[WORK REQUEST] Can you restate the records below word for word?

[Recorded data]

——

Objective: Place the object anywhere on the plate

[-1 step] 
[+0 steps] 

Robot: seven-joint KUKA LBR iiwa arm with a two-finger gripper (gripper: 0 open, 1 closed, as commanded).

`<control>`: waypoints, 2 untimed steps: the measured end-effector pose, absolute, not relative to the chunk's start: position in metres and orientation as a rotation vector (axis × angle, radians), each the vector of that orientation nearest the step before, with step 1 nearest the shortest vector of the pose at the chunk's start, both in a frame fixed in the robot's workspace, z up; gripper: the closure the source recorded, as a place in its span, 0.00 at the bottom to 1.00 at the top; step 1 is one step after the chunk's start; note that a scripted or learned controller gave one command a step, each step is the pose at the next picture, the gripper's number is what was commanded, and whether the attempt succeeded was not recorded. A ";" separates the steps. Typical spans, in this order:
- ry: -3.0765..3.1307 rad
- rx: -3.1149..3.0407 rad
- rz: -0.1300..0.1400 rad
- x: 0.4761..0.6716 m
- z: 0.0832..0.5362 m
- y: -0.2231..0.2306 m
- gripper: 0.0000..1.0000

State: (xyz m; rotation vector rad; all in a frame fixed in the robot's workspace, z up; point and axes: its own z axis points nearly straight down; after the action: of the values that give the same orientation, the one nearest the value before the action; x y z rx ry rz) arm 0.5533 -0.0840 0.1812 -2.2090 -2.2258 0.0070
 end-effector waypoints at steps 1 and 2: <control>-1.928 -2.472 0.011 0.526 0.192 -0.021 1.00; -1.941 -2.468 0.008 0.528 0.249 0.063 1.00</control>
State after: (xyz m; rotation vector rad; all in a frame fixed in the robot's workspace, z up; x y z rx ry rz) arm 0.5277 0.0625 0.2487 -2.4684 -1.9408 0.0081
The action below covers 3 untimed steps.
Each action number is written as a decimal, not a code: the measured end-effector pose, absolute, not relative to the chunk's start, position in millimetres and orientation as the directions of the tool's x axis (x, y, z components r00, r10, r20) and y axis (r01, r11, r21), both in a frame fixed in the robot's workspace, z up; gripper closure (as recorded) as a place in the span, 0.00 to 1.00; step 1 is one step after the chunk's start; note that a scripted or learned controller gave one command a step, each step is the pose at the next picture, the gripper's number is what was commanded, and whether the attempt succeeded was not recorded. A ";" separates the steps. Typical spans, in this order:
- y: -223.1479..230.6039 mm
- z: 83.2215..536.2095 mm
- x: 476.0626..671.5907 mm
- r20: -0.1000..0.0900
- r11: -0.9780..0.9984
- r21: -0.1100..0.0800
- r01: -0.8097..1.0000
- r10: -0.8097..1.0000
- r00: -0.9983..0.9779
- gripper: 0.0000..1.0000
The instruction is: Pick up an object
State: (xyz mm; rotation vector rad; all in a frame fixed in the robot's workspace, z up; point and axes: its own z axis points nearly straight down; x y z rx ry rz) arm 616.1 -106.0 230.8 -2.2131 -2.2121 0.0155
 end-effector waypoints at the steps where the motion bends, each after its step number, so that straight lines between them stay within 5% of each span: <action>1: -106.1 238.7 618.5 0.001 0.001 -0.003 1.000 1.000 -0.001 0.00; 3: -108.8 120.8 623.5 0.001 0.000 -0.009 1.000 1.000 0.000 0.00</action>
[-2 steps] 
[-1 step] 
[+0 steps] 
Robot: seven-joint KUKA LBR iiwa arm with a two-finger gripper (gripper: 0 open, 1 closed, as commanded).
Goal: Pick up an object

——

[ANSWER AREA]
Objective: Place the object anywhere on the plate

[-1 step] 
[+0 steps] 

Robot: seven-joint KUKA LBR iiwa arm with a two-finger gripper (gripper: 0 open, 1 closed, as commanded).

`<control>`: waypoints, 2 untimed steps: the measured end-effector pose, absolute, not relative to the chunk's start: position in metres and orientation as a rotation vector (axis × angle, radians), each the vector of that orientation nearest the step before, with step 1 nearest the shortest vector of the pose at the chunk's start, both in a frame fixed in the robot's workspace, z up; gripper: the closure the source recorded, as a place in its span, 0.00 at the bottom to 1.00 at the top; step 1 is one step after the chunk's start; note that a scripted or learned controller gave one command a step, each step is the pose at the next picture, the gripper's number is what was commanded, and whether the attempt succeeded was not recorded. A ";" separates the steps. Typical spans, in this order:
- ry: -3.0765..3.1307 rad
- rx: -3.1149..3.0407 rad
- rz: -0.1300..0.1400 rad
- x: 0.4761..0.6716 m
- z: 0.0832..0.5362 m
- y: -0.2231..0.2306 m
- gripper: 0.0000..1.0000

State: (xyz m; rotation vector rad; all in a frame fixed in the robot's workspace, z up; point and axes: its own z axis points nearly straight down; after the action: of the values that give the same orientation, the one nearest the value before the action; x y z rx ry rz) arm 0.5533 -0.0840 0.1812 -2.2090 -2.2258 0.0070
 end-effector waypoints at steps 1 and 2: <control>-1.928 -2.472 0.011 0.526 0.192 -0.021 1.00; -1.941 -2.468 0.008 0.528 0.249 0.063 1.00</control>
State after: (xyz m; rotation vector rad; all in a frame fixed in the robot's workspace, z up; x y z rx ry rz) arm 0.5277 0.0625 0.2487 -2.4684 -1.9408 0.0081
The action below covers 3 untimed steps.
Each action number is written as a decimal, not a code: the measured end-effector pose, absolute, not relative to the chunk's start, position in millimetres and orientation as the directions of the tool's x axis (x, y, z components r00, r10, r20) and y axis (r01, r11, r21), both in a frame fixed in the robot's workspace, z up; gripper closure (as recorded) as a place in the span, 0.00 to 1.00; step 1 is one step after the chunk's start; note that a scripted or learned controller gave one command a step, each step is the pose at the next picture, the gripper's number is what was commanded, and whether the attempt succeeded was not recorded. A ";" separates the steps. Typical spans, in this order:
- y: -223.1479..230.6039 mm
- z: 83.2215..536.2095 mm
- x: 476.0626..671.5907 mm
- r20: -0.1000..0.0900
- r11: -0.9780..0.9984
- r21: -0.1100..0.0800
- r01: -0.8097..1.0000
- r10: -0.8097..1.0000
- r00: -0.9983..0.9779
- gripper: 0.0000..1.0000
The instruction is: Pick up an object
State: (xyz mm; rotation vector rad; all in a frame fixed in the robot's workspace, z up; point and axes: its own z axis points nearly straight down; x y z rx ry rz) arm 616.1 -106.0 230.8 -2.2131 -2.2121 0.0155
 end-effector waypoints at the steps where the motion bends, each after its step number, so that straight lines between them stay within 5% of each span: <action>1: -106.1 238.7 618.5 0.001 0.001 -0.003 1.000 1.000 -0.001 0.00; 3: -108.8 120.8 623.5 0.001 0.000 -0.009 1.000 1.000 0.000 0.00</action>
[-2 steps] 
[-1 step] 
[+0 steps] 
Robot: seven-joint KUKA LBR iiwa arm with a two-finger gripper (gripper: 0 open, 1 closed, as commanded).
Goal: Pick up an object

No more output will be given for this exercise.